Other directors and stars who have worked with Plummer offer similarly high praise, but she is not so easily pleased. Much as she liked working with the director and cast of Daniel, she isn't satisfied with her performance. "I think I overacted, damn it," she grumbles. "It seemed all right at the time."
Even some of her admirers object to Plummer's work in Daniel — they've had enough of her wounded-creature act. A Vogue editor hisses, "I wish she'd play someone healthy." A well-known director feels the same way about her decision to play Laura, the crippled young dreamer, in the upcoming Broadway revival of Tennessee Williams' The Glass Menagerie: "You could call her up at four in the morning and she could do that part."
Plummer knows she needs a change of pace.
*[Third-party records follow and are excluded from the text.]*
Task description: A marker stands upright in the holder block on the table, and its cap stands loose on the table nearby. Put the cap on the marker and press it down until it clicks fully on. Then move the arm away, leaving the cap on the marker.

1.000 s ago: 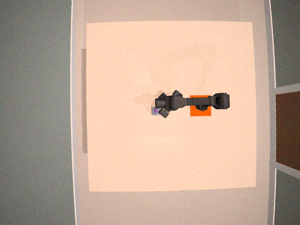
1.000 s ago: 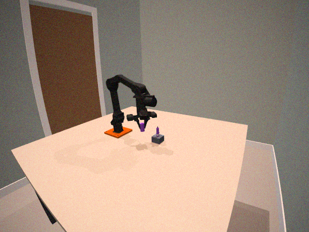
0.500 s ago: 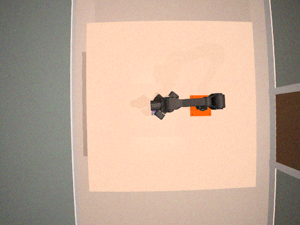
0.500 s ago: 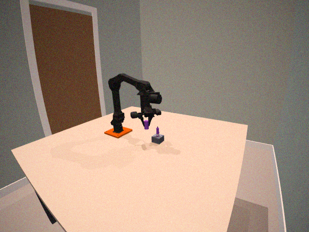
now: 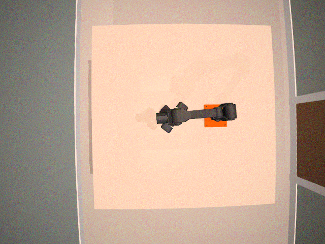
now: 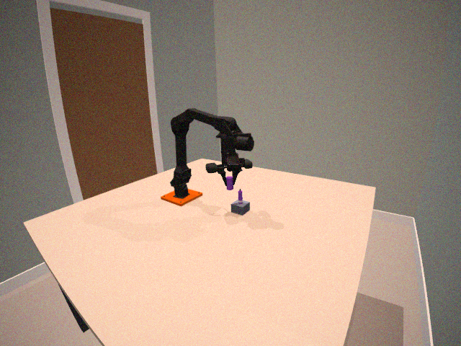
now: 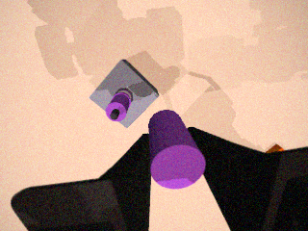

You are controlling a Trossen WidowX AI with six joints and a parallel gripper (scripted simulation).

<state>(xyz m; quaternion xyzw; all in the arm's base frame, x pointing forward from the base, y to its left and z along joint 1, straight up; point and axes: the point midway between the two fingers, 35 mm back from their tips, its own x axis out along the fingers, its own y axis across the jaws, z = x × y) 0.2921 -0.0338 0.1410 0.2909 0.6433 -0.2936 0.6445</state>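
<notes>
Right now the grey holder block is 100 mm below my gripper tip, 40 mm ahead of it and 20 mm to the left of it. Also, from my gripper tip: purple cap: 10 mm above.
</notes>
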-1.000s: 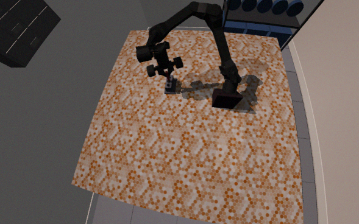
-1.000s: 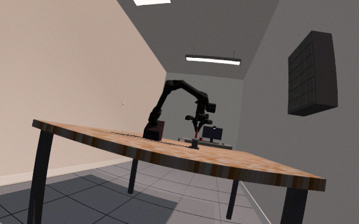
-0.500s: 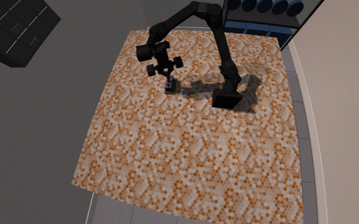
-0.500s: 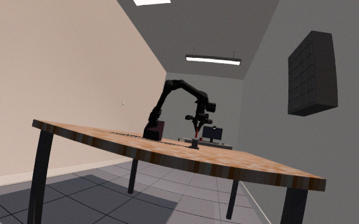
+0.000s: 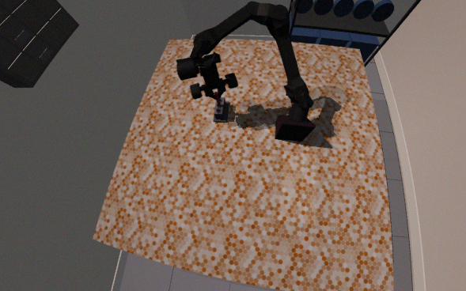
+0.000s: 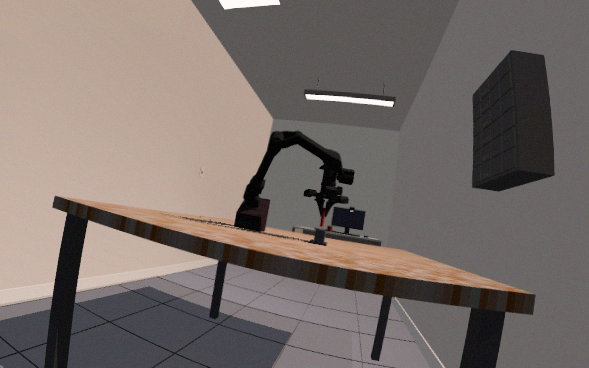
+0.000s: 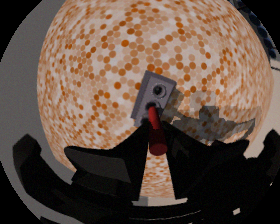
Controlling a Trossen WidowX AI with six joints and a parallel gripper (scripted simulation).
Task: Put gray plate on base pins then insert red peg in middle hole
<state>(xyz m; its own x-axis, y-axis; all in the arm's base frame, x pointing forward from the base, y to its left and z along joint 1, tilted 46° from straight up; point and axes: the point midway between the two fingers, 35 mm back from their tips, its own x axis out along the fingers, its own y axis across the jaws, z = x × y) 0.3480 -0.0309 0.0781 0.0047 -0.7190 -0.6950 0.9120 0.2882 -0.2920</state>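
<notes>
Right now my gripper tip is right at the red peg. Round my gripper tip: gray plate 70 mm below; then base 110 mm below.
</notes>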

That's exactly why, when Daniel debuts before American moviegoers, she'll be treading the boards in Southern California as Shakespeare's Juliet. A 14-year-old suicide, it's true, but for once, a lover. "Yeah," she says. "It's about time. I've been 'waifish' long enough. I'm lucky not to have a conventional face or a conventionally beautiful body, because the kind of roles I get are the most fascinating of any roles. But I'm dying to do the girl next door."
She peers up through her spiky hair with a crooked grin.
"I could make the girl next door pretty interesting."